Page MenuHomePhabricator

Record browser fingerprints instead of pure UA for checkuser
Open, MediumPublic

Description

This is a feature request opinion, not a task or anything else. This may not comply with the privacy statement or anything else.

I hope Wikimedia wikis uses JavaScript or something to record more user browser fingerprints (like canvas fingerprints, font fingerprints, resolution, API support, etc.), and provide the irreversible HASH IDs to CheckUser to compare different IP addresses but the same browser or device, rather than simply IP and user agent strings to confirm the same, the latter is more likely to be collided or forged and lead to unreliability.

An exact socks conclusion has caused controversy on technology and judgment in zhwiki: discussions in Chinese, discussions in Chinese and English.

Event Timeline

To be clear, fingerprints should only be sent when performing an action, not for viewing. Should be able to be cached and try to avoid forgery.

@YFdyh000 Thanks for this task. We have been thinking about this as well since IP addresses are deemed as personally-identifiable-information and we want to move away from exposing those to being able to do some sort of auto-comparison to find socks with the data we have.

Niharika renamed this task from Record and based on browser fingerprints instead of pure UA for checkuser to anti-harassment to Record browser fingerprints instead of pure UA for checkuser .Feb 18 2021, 12:58 PM

I would personally (as a user) would be extremely against this being implemented. Wikimedia/Wikipedia should not be a platform that should perform invasive JS based (font-support detection/Web-GL based) fingerprinting on it's users regardless of it's usecase (as opposed to passive fingerprinting via UA hints and basic api support detection which is what is being done/proposed untill now).

I would personally (as a user) would be extremely against this being implemented. Wikimedia/Wikipedia should not be a platform that should perform invasive JS based (font-support detection/Web-GL based) fingerprinting on it's users regardless of it's usecase (as opposed to passive fingerprinting via UA hints and basic api support detection which is what is being done/proposed untill now).

@Soda thanks for commenting on this. Would you mind elaborating further about what level of fingerprinting you think would be acceptable, and why? For example, there are fingerprinting techniques that can be done without JavaScript (explainer) that one could also argue are as invasive as JavaScript-based techniques.

I would personally (as a user) would be extremely against this being implemented. Wikimedia/Wikipedia should not be a platform that should perform invasive JS based (font-support detection/Web-GL based) fingerprinting on it's users regardless of it's usecase (as opposed to passive fingerprinting via UA hints and basic api support detection which is what is being done/proposed untill now).

@Soda thanks for commenting on this. Would you mind elaborating further about what level of fingerprinting you think would be acceptable, and why? For example, there are fingerprinting techniques that can be done without JavaScript (explainer) that one could also argue are as invasive as JavaScript-based techniques.
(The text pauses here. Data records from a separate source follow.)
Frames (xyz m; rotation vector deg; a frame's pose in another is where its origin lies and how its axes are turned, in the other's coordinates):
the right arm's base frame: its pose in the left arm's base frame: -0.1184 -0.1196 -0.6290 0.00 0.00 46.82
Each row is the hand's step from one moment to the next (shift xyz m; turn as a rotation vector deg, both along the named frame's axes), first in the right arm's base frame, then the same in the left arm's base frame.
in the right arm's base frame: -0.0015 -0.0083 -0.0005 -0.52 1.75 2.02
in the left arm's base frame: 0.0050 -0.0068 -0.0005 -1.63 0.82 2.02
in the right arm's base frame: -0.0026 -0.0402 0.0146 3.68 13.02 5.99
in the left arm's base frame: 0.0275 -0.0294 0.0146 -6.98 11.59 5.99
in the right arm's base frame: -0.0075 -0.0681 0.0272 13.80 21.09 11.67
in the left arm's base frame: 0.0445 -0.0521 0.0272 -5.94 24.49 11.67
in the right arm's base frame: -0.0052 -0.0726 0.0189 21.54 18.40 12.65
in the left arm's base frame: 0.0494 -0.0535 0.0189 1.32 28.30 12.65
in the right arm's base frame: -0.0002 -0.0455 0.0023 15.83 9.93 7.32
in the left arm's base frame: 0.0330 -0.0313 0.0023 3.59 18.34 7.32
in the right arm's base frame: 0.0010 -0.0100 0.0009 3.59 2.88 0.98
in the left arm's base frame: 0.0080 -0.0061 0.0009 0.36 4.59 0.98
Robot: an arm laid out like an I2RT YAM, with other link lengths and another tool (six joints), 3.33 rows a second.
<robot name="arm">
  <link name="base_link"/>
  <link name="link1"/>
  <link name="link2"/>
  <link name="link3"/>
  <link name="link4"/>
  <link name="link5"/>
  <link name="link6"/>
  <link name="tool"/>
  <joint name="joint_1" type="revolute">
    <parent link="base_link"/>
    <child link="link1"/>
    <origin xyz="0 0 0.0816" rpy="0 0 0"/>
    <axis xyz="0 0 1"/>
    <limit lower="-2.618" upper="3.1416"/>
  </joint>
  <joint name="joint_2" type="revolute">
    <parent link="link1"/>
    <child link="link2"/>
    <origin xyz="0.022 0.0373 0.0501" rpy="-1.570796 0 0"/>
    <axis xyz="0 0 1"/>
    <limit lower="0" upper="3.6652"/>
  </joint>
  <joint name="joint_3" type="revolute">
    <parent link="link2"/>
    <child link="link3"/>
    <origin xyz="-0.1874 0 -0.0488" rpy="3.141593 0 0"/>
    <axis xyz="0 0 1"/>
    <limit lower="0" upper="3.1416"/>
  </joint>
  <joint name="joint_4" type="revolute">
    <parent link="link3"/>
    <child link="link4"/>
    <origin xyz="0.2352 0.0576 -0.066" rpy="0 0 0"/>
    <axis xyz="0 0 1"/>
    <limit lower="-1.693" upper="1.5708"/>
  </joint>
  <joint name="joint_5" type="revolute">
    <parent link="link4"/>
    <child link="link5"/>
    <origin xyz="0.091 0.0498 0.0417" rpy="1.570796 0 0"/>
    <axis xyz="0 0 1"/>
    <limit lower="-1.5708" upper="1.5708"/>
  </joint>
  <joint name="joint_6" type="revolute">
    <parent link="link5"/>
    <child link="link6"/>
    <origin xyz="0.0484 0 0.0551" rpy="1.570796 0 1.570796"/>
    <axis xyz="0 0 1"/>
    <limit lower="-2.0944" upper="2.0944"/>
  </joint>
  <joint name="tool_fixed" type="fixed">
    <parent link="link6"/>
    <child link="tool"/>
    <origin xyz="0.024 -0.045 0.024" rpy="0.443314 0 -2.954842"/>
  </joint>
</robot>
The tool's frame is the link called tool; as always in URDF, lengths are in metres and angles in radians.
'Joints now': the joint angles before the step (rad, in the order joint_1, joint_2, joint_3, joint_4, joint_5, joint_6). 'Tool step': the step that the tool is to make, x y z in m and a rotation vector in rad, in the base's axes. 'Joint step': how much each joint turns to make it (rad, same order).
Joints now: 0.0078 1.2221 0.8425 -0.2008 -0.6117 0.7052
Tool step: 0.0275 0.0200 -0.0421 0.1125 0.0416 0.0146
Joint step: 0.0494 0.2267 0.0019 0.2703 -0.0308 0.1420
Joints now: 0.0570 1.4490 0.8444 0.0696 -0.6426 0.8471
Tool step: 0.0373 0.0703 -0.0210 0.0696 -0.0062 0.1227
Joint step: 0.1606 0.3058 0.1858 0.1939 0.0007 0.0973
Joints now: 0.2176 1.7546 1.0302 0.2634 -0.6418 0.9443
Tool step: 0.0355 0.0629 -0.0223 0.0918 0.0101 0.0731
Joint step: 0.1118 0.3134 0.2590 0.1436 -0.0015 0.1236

I think a good rule of thumb would be to consider any active fingerprinting method to be off-limits. Feature detection would be okay since this information is something that the browser explicitly provides, but actively (ab)using the web-gl API or using font detection techniques (which is one of the techniques that the no-js demo uses) or cache supercookies would be a definite no.

Another more user centric rule of thumb (that will be more difficult to quantify) would be to see how unique the resulting fingerprinting is (calculating the entrophy of a fingerprinting). If we are able to semi-reliably uniquely identify every single person/device in the world, we are clearly crossing some boundaries.
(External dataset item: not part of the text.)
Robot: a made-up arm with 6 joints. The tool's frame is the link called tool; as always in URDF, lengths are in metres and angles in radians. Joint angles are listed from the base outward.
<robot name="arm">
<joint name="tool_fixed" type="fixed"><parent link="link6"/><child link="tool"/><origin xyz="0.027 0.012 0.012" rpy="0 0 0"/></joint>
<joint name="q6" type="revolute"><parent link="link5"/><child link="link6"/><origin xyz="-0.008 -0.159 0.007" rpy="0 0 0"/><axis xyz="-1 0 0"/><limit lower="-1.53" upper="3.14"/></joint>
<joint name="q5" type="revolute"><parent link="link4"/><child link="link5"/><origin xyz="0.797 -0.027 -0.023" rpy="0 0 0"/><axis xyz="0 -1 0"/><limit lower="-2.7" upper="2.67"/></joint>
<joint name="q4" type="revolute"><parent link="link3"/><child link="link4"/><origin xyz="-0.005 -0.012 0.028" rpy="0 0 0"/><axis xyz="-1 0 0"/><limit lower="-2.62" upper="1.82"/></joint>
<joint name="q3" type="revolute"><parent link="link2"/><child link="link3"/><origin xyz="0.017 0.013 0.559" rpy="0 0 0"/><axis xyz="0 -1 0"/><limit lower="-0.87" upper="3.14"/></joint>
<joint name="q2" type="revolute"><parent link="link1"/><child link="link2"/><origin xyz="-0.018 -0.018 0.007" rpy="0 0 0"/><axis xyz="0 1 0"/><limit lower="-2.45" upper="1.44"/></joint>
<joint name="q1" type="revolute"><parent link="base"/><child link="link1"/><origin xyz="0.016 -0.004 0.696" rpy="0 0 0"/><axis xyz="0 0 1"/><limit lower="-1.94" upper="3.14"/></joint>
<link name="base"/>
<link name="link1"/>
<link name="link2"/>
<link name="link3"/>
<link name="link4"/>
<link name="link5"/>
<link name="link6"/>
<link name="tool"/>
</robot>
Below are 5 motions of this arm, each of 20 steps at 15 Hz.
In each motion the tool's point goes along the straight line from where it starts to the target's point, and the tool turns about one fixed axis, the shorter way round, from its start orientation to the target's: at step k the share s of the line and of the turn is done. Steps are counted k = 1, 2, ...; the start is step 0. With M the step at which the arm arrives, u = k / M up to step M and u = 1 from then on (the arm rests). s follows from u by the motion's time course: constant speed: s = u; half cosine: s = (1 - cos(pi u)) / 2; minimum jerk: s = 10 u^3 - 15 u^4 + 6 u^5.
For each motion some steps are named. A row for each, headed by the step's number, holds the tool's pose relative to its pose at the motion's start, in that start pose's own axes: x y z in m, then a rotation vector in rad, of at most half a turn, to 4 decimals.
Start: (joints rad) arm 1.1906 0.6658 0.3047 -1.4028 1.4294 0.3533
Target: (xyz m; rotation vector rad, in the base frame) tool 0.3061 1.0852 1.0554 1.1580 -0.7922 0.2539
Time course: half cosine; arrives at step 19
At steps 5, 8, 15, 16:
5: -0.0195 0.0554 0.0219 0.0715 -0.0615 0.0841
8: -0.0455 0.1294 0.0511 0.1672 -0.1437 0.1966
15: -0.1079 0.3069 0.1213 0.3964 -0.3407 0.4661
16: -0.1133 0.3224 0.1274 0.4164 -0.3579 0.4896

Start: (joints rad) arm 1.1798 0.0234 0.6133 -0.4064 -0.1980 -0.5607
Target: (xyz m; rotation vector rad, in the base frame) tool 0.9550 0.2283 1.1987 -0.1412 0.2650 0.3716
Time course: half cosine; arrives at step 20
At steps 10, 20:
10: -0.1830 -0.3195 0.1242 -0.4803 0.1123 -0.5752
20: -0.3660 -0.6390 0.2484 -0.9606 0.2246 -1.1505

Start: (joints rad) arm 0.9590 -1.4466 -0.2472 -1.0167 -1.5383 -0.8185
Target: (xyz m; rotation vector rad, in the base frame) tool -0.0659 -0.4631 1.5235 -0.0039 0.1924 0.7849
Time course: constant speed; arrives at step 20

I would personally (as a user) would be extremely against this being implemented. Wikimedia/Wikipedia should not be a platform that should perform invasive JS based (font-support detection/Web-GL based) fingerprinting on it's users regardless of it's usecase (as opposed to passive fingerprinting via UA hints and basic api support detection which is what is being done/proposed untill now).

@Soda thanks for commenting on this. Would you mind elaborating further about what level of fingerprinting you think would be acceptable, and why? For example, there are fingerprinting techniques that can be done without JavaScript (explainer) that one could also argue are as invasive as JavaScript-based techniques.

I think a good rule of thumb would be to consider any active fingerprinting method to be off-limits. Feature detection would be okay since this information is something that the browser explicitly provides, but actively (ab)using the web-gl API or using font detection techniques (which is one of the techniques that the no-js demo uses) or cache supercookies would be a definite no.

Another more user centric rule of thumb (that will be more difficult to quantify) would be to see how unique the resulting fingerprinting is (calculating the entrophy of a fingerprinting). If we are able to semi-reliably uniquely identify every single person/device in the world, we are clearly crossing some boundaries.

Thanks for your comments, @Soda. If we were to pursue fingerprinting as an alternative to reduced user agent string entropy, we'd need to think carefully about what we collect, how we store it, how long we retain it, and to what end it's used.

For scaled anti-abuse detection, prevention, and automated rollback, I think eventually we will need to think about building fingerprints of activity that we want to mitigate (CAPTCHAs, or enforced time delays, lower rate limits, blocks). I will try to come back to this task with some more thoughts on this.